START Records for processing
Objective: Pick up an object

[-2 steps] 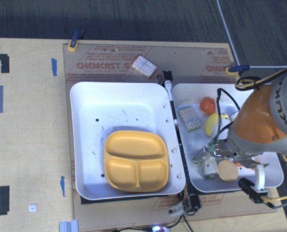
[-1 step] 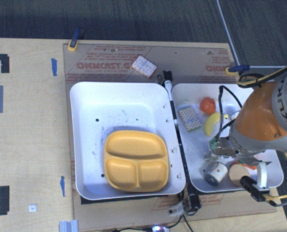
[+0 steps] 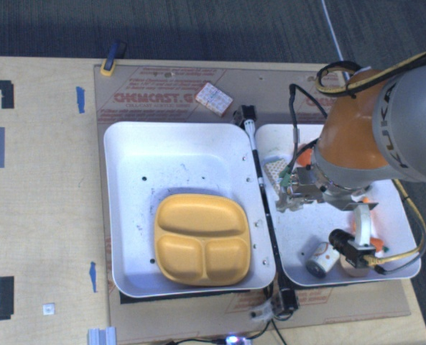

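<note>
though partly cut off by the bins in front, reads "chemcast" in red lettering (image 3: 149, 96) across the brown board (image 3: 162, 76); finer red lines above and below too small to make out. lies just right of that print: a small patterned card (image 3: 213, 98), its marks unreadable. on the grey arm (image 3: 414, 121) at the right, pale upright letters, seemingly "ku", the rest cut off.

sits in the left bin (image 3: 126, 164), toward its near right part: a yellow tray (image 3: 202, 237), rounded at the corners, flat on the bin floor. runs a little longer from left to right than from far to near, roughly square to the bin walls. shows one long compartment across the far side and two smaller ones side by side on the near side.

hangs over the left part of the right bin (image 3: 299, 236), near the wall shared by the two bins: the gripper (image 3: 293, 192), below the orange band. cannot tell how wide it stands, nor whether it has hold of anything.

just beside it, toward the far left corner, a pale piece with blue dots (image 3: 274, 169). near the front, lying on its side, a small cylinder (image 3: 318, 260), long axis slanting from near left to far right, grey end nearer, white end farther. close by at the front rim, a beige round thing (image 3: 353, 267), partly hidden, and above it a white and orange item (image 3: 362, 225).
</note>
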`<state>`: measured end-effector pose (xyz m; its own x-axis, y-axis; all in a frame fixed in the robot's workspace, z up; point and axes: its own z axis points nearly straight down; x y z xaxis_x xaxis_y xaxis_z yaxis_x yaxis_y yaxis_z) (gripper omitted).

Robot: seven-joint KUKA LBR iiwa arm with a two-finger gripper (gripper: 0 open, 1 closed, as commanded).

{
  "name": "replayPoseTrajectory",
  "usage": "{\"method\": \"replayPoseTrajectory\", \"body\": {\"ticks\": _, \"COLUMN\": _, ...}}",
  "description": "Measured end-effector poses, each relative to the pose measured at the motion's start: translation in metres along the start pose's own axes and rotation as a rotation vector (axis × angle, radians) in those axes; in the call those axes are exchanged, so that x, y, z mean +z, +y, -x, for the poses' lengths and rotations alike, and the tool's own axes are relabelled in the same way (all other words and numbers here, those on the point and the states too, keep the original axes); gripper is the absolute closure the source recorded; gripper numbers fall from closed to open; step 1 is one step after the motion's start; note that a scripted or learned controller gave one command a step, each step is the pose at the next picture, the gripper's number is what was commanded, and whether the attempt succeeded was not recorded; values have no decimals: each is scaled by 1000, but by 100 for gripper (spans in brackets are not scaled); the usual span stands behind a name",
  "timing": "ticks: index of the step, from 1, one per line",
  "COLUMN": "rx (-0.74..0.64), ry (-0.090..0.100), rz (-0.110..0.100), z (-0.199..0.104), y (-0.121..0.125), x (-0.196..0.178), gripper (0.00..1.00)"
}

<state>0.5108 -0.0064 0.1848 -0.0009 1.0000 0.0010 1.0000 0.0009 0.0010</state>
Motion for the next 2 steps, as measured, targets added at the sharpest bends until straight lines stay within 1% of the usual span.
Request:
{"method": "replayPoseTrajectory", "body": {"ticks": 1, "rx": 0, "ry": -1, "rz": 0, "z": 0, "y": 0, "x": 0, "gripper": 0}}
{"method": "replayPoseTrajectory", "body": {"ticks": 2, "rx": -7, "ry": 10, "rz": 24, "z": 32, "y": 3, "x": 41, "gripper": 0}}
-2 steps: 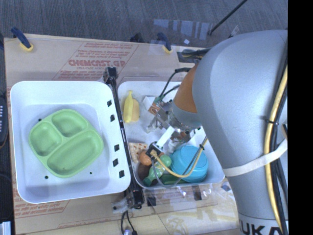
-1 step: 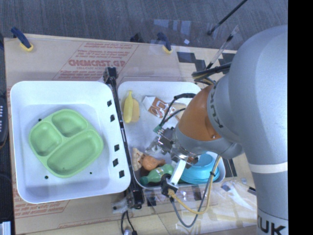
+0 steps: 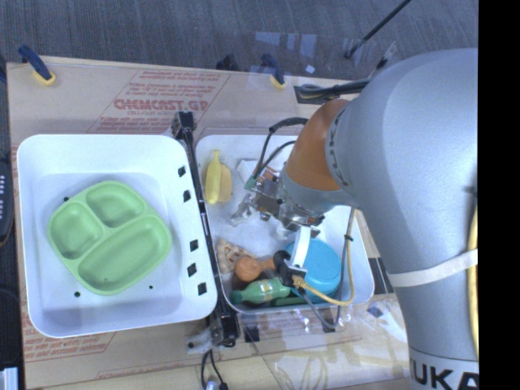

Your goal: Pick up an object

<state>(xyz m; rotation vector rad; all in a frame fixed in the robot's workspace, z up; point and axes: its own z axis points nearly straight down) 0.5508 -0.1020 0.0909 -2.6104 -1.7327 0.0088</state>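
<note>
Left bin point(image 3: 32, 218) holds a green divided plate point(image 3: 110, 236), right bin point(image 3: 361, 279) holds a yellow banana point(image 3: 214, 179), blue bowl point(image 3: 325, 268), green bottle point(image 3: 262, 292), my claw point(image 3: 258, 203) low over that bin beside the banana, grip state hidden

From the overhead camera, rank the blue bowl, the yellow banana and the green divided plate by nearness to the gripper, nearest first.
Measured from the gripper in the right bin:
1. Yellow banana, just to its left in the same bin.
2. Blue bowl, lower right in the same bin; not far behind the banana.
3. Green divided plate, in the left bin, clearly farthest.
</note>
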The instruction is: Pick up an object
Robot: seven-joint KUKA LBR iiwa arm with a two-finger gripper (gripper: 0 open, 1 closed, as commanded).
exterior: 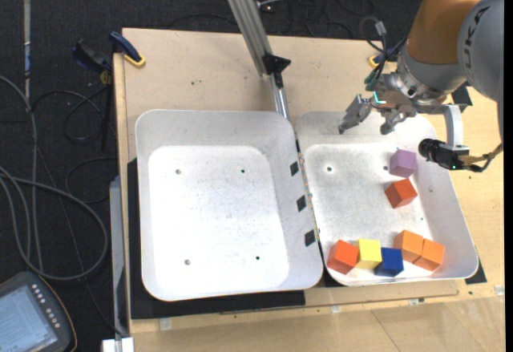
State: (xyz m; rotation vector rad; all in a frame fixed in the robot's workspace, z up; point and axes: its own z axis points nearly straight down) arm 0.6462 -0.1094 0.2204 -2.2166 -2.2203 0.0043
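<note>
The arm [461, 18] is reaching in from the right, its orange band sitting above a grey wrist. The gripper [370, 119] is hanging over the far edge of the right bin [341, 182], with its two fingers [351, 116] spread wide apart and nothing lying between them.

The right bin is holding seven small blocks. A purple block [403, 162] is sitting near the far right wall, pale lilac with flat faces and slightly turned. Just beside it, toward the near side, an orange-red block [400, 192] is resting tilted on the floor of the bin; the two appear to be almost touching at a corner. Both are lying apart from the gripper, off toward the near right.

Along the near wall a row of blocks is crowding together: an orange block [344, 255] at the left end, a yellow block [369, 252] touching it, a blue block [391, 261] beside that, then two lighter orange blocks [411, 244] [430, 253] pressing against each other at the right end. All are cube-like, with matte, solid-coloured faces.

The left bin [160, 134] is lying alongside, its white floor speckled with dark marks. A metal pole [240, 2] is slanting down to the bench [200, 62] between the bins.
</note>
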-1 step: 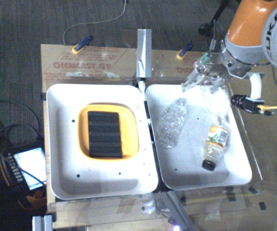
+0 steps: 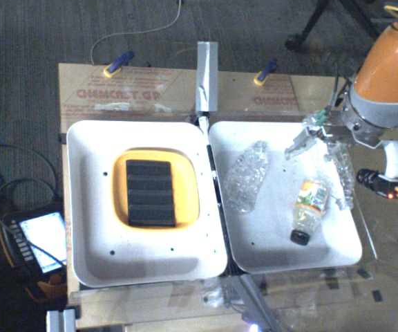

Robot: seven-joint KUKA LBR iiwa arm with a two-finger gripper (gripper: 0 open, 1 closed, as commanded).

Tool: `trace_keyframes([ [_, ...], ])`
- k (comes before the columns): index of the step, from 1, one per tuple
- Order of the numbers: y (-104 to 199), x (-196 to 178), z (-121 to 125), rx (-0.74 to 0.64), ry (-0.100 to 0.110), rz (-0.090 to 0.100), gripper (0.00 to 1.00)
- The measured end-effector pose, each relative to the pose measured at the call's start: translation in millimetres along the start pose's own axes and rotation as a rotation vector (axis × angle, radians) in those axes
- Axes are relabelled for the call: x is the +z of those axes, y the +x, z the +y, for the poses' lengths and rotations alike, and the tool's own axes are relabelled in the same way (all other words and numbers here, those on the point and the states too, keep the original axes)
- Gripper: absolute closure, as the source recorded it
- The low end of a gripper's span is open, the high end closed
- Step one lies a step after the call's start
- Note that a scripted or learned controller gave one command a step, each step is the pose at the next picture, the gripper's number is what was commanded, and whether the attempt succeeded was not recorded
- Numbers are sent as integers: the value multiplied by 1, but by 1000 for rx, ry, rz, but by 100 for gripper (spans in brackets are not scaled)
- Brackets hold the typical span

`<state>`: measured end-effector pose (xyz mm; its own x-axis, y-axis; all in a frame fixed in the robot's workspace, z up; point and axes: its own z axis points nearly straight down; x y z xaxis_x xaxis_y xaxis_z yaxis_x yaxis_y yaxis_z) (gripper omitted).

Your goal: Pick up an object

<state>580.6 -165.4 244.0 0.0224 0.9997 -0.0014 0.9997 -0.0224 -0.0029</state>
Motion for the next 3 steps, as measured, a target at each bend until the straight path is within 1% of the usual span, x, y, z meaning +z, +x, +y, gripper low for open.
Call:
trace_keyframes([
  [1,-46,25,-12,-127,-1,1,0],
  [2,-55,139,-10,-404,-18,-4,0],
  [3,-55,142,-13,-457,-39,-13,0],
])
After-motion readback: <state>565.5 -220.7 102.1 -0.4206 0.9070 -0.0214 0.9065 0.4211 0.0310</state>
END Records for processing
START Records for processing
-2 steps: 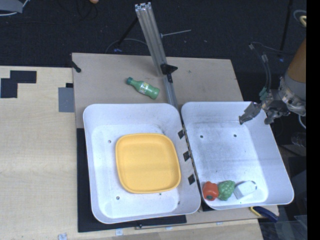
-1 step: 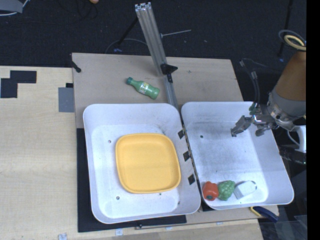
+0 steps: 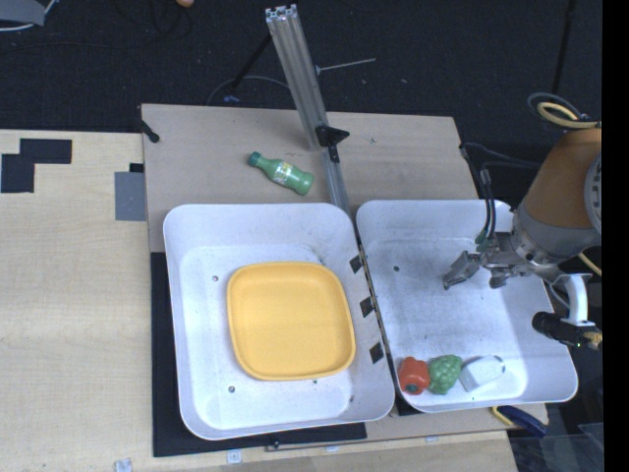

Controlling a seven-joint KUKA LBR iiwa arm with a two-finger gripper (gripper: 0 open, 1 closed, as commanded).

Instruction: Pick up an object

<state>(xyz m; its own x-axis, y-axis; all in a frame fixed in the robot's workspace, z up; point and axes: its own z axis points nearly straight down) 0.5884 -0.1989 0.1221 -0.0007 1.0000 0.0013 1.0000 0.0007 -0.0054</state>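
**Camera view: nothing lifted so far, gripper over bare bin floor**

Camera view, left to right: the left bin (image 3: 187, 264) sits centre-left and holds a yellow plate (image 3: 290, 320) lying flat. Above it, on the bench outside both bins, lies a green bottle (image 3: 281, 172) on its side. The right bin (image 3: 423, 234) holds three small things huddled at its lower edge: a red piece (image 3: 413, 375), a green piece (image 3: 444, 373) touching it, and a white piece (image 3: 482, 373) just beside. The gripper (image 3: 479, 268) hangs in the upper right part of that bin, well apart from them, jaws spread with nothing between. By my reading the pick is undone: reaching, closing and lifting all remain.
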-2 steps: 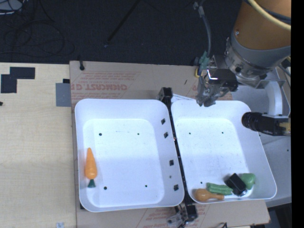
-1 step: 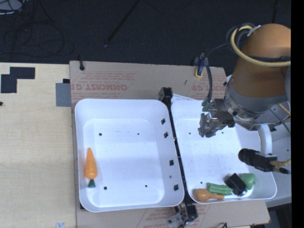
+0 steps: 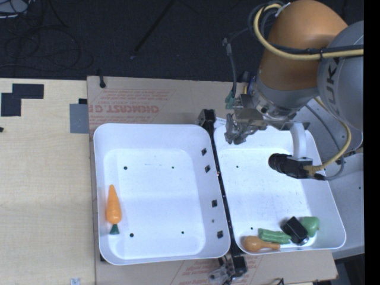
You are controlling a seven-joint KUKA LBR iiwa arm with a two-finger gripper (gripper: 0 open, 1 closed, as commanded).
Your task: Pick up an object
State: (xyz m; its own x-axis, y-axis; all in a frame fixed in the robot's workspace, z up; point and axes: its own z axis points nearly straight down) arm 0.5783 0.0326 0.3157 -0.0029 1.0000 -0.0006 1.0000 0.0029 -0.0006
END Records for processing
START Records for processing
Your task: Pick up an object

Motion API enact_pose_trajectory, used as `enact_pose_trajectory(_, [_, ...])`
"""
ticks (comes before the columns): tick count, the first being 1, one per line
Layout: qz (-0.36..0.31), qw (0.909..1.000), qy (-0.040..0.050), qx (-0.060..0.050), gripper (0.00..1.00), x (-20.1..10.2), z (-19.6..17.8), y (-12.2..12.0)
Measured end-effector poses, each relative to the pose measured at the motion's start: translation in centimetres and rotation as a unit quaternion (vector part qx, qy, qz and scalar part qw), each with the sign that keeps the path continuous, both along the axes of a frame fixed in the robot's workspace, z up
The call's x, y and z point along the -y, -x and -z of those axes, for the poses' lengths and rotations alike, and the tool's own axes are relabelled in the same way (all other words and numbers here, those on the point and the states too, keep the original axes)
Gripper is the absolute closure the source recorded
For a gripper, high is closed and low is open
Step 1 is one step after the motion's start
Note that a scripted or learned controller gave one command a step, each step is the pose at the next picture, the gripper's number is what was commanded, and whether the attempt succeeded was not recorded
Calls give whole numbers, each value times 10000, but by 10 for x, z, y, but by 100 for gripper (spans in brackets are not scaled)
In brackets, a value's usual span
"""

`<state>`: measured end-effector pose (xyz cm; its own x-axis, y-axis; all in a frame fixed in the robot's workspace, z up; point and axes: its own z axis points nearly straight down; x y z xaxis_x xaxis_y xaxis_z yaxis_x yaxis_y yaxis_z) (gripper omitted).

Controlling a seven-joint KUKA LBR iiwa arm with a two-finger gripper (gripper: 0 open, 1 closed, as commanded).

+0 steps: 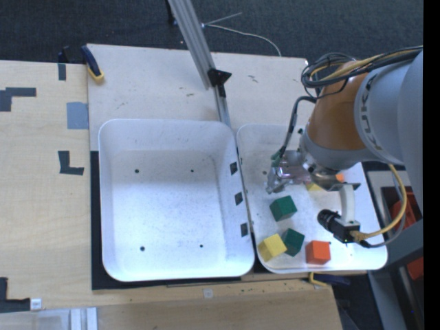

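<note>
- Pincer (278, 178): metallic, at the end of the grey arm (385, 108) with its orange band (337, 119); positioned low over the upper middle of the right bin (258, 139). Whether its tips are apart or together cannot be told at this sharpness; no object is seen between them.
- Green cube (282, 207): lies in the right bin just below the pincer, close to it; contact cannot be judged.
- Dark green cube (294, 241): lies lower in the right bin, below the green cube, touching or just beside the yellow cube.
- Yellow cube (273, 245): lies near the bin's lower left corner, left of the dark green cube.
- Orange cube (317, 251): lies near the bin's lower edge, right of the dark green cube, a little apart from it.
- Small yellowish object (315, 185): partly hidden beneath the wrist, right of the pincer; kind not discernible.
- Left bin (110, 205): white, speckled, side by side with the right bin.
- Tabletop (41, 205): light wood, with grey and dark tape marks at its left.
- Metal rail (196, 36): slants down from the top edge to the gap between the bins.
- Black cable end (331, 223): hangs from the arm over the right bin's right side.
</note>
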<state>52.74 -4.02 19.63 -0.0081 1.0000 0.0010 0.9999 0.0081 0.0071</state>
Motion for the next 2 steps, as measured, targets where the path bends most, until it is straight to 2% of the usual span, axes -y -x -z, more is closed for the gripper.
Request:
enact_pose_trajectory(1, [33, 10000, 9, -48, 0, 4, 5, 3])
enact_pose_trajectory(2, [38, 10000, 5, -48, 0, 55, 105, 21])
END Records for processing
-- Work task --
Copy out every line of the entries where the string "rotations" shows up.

-- Response to this exercise --
  "description": "Measured end-effector poses, each relative to the pose measured at the motion's start: translation in metres along the start pose's own axes and rotation as a rotation vector (axis × angle, radians) in those axes; in the call those axes are exchanged, so that x, y, z mean +z, +y, -x, for the poses' lengths and rotations alike, and the tool's own axes are relabelled in the same way (all other words and numbers here, those on the point and the states too, keep the original axes); gripper is the absolute closure the source recorded; gripper numbers fall from closed to open; step 1 is one step after the motion's start; note that a scripted or learned controller gave one command a step, each step is the pose at the next picture, the gripper's number is what was commanded, and whether the attempt succeeded was not recorded; values have no decimals: each is scaled by 1000, but by 100 for gripper (spans in brackets are not scaled); the usual span stands behind a name",
- Axes are relabelled for the call: x is the +z of those axes, y the +x, z the +y, for the poses' lengths and rotations alike, and the tool's own axes are relabelled in the same way (all other words and numbers here, those on the point and the states too, keep the original axes)
The call's x, y and z point along the -y, -x and -z of those axes, for the poses' lengths and rotations alike, and the tool's own axes are relabelled in the same way (all other words and numbers here, those on the point and the states too, keep the original axes)

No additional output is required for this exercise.